For me it is more than symbolic that my mother passed away between resurrection Sunday and Ascension Day - she left us and reminds us that we remain here between these two pillars of existence. So how did Jesus' followers feel after they saw him bodily go up into the sky? They had been together with him for about 3 years almost daily. But I knew no life without my mother somewhere, near or far, still playing an important role in my life. Now I have to find a life between resurrection and ascension, a life in which I remember her and anticipate seeing her again.

Help has come from different sources. The Bible and prayer play primary roles. A little book by N.T. Wright, "Following Jesus, Reflections on Biblical Discipleship" has been very helpful in clairifying misunderstandings about life after this life. And a CD I seldom heard has reminded me that for Christians, when we see God directly and see our family and friends again, knowing there will never be a separation ever again, it is a time, an existence of matchless joy and celebration, described in the Bible as a giant feast with the best foods and wine and lots of dancing. In other words, you cannot imagine having a better time. And all our family and friends who have passed out of this life now enjoy this feast, and they also long for us to join them, and they know we will join them, sooner or later.
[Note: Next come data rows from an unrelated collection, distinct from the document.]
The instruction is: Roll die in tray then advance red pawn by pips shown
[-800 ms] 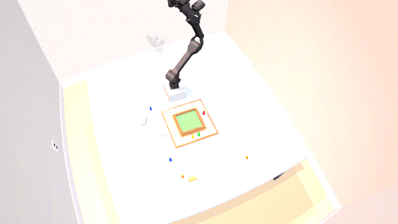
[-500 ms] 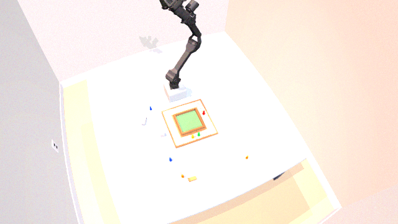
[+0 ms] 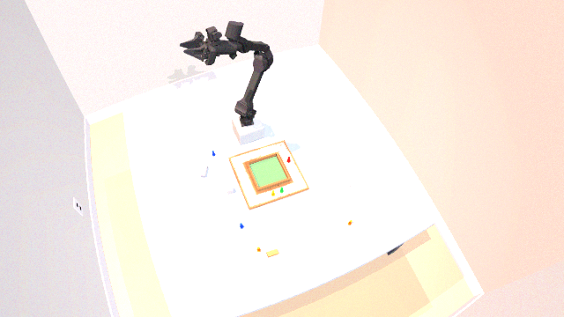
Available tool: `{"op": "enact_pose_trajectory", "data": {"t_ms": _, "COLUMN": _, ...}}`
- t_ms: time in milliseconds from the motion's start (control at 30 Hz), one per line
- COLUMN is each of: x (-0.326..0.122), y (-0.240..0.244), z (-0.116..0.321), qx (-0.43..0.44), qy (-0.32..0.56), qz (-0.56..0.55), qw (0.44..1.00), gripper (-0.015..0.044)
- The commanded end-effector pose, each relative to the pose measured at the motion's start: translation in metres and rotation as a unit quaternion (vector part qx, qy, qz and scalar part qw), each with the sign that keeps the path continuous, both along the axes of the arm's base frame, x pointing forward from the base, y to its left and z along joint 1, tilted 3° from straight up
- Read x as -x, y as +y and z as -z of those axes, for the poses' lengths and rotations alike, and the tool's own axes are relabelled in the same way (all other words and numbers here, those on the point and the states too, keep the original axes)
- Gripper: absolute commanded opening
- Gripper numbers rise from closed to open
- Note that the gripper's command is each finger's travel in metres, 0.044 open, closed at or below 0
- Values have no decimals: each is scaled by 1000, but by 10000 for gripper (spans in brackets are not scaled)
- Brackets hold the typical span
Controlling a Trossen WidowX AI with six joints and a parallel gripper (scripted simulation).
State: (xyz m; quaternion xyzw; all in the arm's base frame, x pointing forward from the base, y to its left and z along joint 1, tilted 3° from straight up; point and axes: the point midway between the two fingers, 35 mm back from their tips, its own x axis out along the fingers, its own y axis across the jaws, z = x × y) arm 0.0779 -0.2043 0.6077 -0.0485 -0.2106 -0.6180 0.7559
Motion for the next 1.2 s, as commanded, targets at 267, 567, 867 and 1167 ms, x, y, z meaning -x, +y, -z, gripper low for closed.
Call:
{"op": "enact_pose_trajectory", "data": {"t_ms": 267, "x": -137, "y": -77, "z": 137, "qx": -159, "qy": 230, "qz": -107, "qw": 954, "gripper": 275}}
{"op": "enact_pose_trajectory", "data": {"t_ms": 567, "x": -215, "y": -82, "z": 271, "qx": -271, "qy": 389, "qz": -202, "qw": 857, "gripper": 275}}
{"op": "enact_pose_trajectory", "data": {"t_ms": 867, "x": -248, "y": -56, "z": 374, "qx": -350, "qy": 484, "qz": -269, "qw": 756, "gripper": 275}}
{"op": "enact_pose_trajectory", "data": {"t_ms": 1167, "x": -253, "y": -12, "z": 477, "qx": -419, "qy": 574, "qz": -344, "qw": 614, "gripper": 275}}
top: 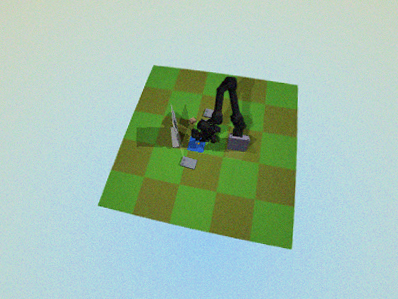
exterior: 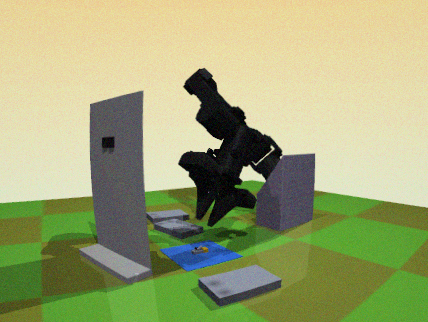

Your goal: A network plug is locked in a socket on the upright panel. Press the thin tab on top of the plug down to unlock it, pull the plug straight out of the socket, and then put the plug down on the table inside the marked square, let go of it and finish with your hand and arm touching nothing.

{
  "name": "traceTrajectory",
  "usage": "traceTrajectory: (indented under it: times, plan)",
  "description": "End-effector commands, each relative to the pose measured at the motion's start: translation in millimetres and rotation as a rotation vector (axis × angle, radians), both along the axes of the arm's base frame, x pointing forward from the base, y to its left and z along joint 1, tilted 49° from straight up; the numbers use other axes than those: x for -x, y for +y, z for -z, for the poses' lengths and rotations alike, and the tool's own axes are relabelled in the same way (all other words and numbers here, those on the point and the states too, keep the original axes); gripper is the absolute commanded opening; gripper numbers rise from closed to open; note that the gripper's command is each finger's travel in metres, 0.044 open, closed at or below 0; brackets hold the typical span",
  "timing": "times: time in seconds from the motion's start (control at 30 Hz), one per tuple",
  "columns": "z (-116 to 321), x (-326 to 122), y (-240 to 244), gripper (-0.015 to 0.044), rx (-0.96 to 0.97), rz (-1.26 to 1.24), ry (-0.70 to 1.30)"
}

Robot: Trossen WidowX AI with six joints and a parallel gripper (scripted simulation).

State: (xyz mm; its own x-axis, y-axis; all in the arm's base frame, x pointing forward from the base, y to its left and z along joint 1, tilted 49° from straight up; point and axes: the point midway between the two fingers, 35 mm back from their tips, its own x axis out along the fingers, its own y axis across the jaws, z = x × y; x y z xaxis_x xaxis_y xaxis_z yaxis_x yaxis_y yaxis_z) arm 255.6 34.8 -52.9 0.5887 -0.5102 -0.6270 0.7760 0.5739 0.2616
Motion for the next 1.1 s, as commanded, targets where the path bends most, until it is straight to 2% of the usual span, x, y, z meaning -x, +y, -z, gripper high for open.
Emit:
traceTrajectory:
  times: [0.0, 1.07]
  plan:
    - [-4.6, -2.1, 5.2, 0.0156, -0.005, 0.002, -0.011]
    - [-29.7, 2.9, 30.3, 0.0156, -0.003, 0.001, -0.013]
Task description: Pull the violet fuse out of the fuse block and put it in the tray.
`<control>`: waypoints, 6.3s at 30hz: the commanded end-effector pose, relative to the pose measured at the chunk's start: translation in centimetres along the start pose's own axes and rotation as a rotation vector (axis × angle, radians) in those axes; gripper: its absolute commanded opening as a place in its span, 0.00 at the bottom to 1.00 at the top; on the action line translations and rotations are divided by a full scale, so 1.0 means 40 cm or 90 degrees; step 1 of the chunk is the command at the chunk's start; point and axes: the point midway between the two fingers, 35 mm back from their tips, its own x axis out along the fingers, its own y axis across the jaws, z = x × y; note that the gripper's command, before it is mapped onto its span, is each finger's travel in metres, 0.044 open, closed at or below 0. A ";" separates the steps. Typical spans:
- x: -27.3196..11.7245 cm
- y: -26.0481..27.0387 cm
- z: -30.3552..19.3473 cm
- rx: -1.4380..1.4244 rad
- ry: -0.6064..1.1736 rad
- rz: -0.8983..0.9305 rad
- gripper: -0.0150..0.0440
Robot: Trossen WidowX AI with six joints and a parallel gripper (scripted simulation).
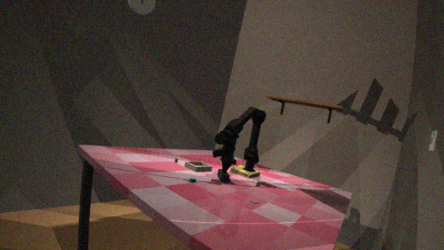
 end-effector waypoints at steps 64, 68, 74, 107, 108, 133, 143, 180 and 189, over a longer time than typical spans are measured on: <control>-0.049 0.001 0.000 0.000 0.002 0.000 0.25; -0.054 0.001 0.000 0.000 0.002 0.000 0.25; -0.062 0.000 -0.001 0.000 0.003 0.000 0.25; -0.103 0.000 -0.002 0.000 0.004 0.001 0.25; -0.107 0.000 -0.002 0.000 0.004 0.001 0.25; -0.151 -0.054 0.080 0.000 0.002 -0.002 0.25; -0.153 -0.146 0.180 -0.001 -0.001 -0.006 0.25; -0.096 -0.346 0.313 -0.001 -0.004 -0.009 0.25; -0.060 -0.347 0.312 -0.001 -0.004 -0.009 0.25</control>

So for me, this time of waiting is a part of the "sting of death" Paul talks about in 1 Corinthians 15, the emotional grief and pain of separation that should also remind us: this is the last thing that God will remove, and then it is all over. No more pain, grief, separation, tears, fear, insecurity, or wondering what will happen.

Samstag, Mai 03, 2008

Elegy of love and hope

My Mother at Central Market in Fort Worth in August 2004
My Mother at the Botanical Gardens in Fort Worth in March 2005

Our last visit to the family cemetary in January 2007. Now she has joined the rest of our family to await the resurrection.
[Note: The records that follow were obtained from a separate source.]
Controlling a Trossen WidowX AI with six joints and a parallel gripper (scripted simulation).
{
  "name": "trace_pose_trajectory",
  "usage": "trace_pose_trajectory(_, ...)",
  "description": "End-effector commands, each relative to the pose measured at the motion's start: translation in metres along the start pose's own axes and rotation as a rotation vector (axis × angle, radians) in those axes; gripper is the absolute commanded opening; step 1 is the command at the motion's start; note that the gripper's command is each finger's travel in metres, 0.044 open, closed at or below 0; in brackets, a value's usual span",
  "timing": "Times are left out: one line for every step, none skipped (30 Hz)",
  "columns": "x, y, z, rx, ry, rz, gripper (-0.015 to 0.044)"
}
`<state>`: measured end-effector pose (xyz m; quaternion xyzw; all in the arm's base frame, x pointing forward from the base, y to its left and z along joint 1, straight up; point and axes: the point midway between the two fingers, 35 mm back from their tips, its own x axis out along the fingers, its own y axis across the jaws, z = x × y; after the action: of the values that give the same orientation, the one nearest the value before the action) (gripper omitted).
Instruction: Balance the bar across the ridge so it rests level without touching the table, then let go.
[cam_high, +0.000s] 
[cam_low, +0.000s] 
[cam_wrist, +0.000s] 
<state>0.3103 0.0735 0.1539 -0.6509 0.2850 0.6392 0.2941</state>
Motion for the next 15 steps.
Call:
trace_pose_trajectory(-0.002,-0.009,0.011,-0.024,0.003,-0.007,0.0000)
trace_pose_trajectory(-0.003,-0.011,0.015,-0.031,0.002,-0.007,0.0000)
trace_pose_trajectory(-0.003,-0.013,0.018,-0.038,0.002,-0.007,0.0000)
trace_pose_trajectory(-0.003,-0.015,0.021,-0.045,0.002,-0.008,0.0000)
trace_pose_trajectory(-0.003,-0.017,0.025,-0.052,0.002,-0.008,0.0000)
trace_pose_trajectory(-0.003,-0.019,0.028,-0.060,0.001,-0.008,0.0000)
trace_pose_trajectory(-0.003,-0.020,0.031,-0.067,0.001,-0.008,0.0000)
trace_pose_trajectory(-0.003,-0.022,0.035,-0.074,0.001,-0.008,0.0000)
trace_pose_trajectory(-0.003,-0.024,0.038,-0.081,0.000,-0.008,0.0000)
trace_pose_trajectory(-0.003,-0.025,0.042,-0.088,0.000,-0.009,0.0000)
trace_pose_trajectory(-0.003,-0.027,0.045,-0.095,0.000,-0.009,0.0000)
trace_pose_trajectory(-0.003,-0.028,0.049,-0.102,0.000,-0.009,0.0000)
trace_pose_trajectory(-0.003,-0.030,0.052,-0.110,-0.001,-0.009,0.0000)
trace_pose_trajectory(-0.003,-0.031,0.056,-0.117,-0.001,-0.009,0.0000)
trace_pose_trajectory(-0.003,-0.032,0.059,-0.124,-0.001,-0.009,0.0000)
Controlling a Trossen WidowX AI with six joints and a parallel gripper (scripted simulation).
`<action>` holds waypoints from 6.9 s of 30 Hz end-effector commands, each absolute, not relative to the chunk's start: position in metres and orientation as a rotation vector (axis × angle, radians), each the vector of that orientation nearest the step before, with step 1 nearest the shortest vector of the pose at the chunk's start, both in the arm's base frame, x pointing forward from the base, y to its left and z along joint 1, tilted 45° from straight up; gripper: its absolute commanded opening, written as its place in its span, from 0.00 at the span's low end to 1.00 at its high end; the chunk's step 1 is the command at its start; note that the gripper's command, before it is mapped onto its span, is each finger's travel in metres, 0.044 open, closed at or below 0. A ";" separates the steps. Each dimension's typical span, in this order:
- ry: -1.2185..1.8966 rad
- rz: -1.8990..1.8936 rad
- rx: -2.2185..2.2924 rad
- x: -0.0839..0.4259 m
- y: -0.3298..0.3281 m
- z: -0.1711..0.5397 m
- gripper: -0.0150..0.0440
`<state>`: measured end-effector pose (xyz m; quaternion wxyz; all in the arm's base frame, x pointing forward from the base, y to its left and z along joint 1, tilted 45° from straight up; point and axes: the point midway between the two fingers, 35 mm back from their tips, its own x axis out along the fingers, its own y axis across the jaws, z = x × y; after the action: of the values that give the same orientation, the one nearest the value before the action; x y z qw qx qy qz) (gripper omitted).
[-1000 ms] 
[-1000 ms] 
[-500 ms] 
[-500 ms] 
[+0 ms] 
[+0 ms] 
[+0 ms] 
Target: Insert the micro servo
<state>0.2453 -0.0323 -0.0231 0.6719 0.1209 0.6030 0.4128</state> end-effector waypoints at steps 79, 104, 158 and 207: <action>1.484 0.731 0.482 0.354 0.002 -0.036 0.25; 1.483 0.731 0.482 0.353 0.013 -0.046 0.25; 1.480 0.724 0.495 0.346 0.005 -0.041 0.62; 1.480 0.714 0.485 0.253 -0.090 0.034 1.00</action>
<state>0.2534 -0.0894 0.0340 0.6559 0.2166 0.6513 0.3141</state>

You are my first thought when I wake,

when I see pictures of you, I get weak,

I know right away if anything I do or experience would make you laugh or smile,

And I think of everything I want to tell you every day,

I recognize gifts that would touch you,

And remember restaurant meals you would like,

but none of these things can change the bitter reality;

for you are gone.




When will I ever see you again?

Yet I still feel your presence every day

knowing what you say

seeing the look in your face

that speaks volumes to someone you love;

When will I take you in my arms again

and know that I am finally where I belong?



When the trumpets sound

And I lay my head the last time down

Then I will redeem my love and longing

As I feel your true face the Maker fit you with from eternity,

As I hear your real voice with my perfect ears;

We will dance again like in that dance class,

But this time there will be no stumbling,

For you have taught me all the moves,

And in our resurrection bodies we will dance before the Author of the unconditional love you always showed me,

And no tears will ever again fall as we embrace with our immortal arms of love.